Santoso segera menahan pergelangan tangan itu untuk menghentikan.

"Kenapa Pak RT sampai tampar kamu? Itu karena masalah waktu itu?"

Santoso akui dia bukan ayah yang baik. Tapi mengetahui putranya mendapat kekerasan dia tak terima. Saat Santoso ingin memberikan yang terbaik pada buah hatinya, memberikan kenyamanan dan memperlakukannya dengan lembut. Orang lain justru bertindak ringan tangan pada salah satunya. Menampar Ari entah apa penyebabnya sampai terdapat ruam.

Tapi apapun itu Santoso tau semua ini bukanlah kesalahan putranya. Selama dia mengamati dan tinggal dengan mereka, kedua anaknya tak mungkin berlaku kurang ajar. Walaupun Ari tak sepandai Ina mengendalikan emosi, tapi putranya tak pernah melakukan sesuatu jika tak ada dorongan dari sekitar.

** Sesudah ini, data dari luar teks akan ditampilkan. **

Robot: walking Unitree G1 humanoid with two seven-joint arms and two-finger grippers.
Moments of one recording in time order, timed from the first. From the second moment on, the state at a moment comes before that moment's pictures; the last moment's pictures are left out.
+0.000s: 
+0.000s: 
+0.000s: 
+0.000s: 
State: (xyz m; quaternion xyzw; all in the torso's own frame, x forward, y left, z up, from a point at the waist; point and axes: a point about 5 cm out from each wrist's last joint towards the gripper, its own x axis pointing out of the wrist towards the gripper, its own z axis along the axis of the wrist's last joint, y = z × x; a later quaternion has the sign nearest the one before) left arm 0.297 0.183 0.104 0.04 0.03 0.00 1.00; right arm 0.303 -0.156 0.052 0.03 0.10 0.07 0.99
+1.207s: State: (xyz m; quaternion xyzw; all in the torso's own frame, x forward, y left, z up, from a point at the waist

Lalu kesalahan apa yang dilakukan Ari sampai Pak RT bermain tangan pada putra bungsunya ini?

"Nak."

"Udahlah lupain aja, gak penting," final Ari.

"Itu penting buat Bapak. Kamu ditampar, gak mungkin Bapak diam aja kamu dikasarin, Nak." Wajah Santoso seketika menyendu, hatinya tergores mengetahui anaknya mendapat kekerasan.

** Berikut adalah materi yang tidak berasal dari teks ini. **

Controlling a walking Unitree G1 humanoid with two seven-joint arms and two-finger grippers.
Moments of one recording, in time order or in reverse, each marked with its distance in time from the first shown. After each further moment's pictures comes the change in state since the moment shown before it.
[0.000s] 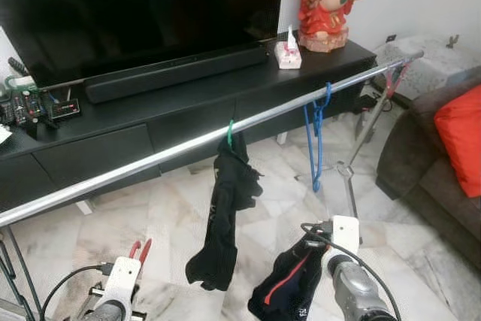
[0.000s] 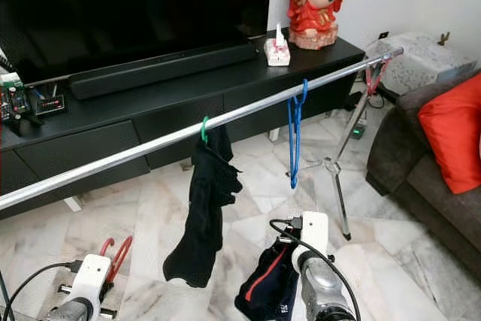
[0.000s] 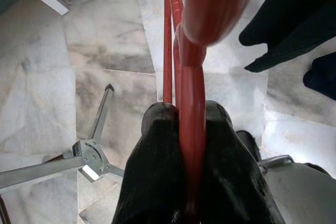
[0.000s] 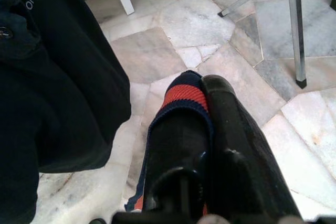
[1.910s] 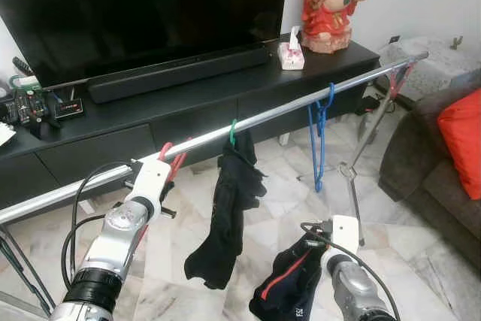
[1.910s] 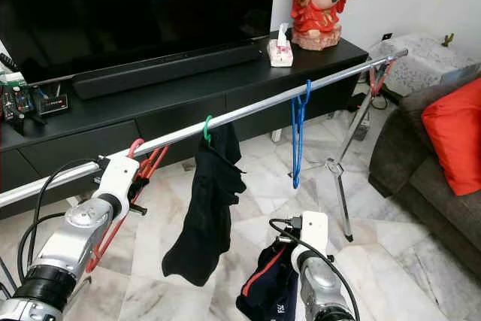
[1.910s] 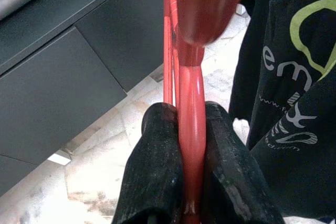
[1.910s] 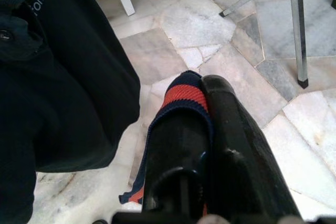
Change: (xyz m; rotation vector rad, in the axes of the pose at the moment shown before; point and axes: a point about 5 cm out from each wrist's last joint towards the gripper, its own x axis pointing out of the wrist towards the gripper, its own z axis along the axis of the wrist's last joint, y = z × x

Ari menghela nafas pelan. "Ini gak sakit, gak usah diperpanjang. Aku juga gak kenapa-napa. Aku juga udah lakuin hal sepadan sama Pak Burhan. Aku bukan Kak Ina, aku gak sesabar Kak Ina. Jadi gak perlu khawatir karena aku bisa balas orang yang main tangan sama aku."